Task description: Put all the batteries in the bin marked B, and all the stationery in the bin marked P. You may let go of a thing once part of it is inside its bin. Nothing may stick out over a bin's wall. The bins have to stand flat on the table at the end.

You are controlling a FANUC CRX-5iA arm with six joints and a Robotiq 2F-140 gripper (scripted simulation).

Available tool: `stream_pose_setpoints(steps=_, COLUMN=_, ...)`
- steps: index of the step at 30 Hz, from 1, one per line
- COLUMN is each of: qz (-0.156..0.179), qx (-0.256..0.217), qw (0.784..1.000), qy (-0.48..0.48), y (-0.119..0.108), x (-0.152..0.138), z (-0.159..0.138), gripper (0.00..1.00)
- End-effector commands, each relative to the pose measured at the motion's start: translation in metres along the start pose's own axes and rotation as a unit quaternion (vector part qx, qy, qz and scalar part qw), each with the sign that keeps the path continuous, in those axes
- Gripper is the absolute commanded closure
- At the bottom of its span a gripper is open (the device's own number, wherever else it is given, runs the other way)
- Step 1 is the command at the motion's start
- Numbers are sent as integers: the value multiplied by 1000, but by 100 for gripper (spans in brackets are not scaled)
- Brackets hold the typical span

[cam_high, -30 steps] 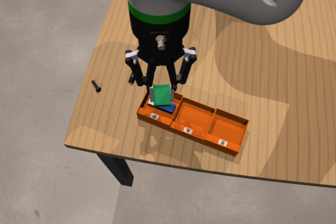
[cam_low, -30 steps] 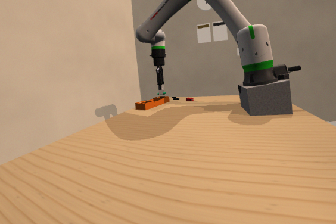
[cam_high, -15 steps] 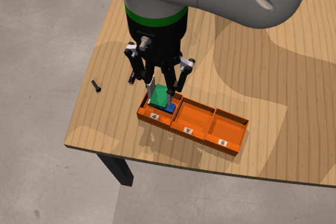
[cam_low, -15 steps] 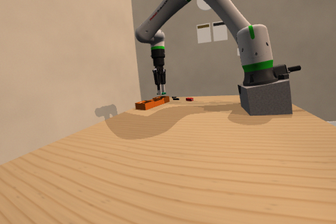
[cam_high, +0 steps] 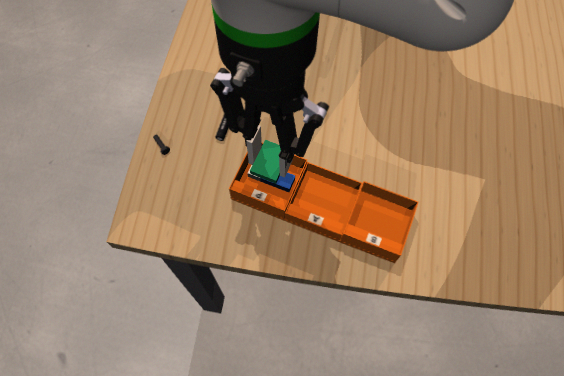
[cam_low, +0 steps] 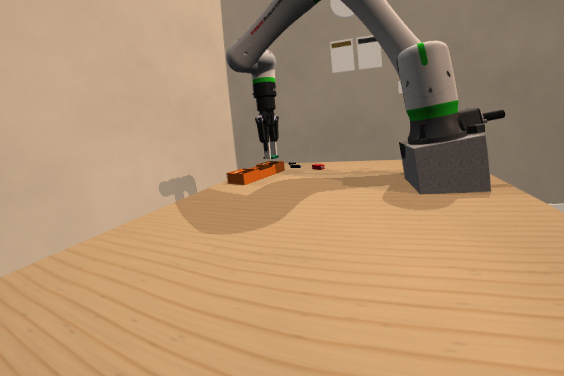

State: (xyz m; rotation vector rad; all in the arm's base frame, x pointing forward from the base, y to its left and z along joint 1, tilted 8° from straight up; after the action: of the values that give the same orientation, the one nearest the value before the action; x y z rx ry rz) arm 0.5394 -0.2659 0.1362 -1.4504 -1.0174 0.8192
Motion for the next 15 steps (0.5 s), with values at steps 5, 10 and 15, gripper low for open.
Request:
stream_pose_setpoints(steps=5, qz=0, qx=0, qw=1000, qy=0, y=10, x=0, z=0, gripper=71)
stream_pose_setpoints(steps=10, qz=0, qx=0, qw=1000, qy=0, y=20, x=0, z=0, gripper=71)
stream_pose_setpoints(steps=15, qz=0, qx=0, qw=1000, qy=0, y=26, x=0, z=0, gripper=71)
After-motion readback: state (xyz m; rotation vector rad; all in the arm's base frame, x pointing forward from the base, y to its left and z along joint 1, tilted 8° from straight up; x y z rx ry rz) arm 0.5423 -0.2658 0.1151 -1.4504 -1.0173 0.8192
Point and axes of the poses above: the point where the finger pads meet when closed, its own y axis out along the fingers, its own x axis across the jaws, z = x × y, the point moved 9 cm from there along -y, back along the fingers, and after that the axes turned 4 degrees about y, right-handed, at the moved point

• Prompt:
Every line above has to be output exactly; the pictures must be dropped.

• Exercise response:
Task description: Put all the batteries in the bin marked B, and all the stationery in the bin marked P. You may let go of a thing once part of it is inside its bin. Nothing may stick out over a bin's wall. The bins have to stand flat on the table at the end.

You are controlling a FANUC CRX-5iA arm with six joints and a Robotiq 2F-140 gripper (scripted simulation).

Available tool: `stream_pose_setpoints(steps=_, COLUMN=_, ...)`
- steps: index of the step at 30 Hz, from 1, one per line
- COLUMN is each of: qz (-0.156..0.179), qx (-0.256..0.217), qw (0.784..1.000), qy (-0.48..0.48), y (-0.119..0.108), x (-0.152..0.138), z (-0.159..0.138), gripper (0.00..1.00)
- End-effector commands, each relative to the pose measured at the motion's start: translation in metres along the start pose's own axes and rotation as a unit quaternion (vector part qx, qy, qz and scalar part qw), each with the sign that keeps the path continuous, in those axes
- Gripper is the absolute commanded closure
- At the bottom of its span a gripper is open (the device's own number, wherever else it is given, runs the other way)
- Step 1 is the command at the motion's start
- Numbers are sent as integers: the value multiplied by 1000, but by 100 for gripper (spans in brackets are not scaled)
- Brackets hold the typical span

[cam_high, -30 steps] 
[cam_low, -30 steps] 
[cam_high, -15 steps] 
[cam_low, -15 steps] 
[cam_high, +0 steps] 
[cam_low, +0 steps] 

State: (xyz m; rotation vector rad; all in the arm's base frame, x pointing forward from the base, y to its left and z along joint 1, tilted 8° from straight up; after the action: of the values that give the same orientation, the one nearest the value before the action; x y z rx ry rz) arm 0.5394 -0.2659 0.1362 -1.4504 -1.0174 0.8192
Motion for the next 15 steps (0.5 s), with values at steps 5, 10 and 15, gripper low for open.
Request:
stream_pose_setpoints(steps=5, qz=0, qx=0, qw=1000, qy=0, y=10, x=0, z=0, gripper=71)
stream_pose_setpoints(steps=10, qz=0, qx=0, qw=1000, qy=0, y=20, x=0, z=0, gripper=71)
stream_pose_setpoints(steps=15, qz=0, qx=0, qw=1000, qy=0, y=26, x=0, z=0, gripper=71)
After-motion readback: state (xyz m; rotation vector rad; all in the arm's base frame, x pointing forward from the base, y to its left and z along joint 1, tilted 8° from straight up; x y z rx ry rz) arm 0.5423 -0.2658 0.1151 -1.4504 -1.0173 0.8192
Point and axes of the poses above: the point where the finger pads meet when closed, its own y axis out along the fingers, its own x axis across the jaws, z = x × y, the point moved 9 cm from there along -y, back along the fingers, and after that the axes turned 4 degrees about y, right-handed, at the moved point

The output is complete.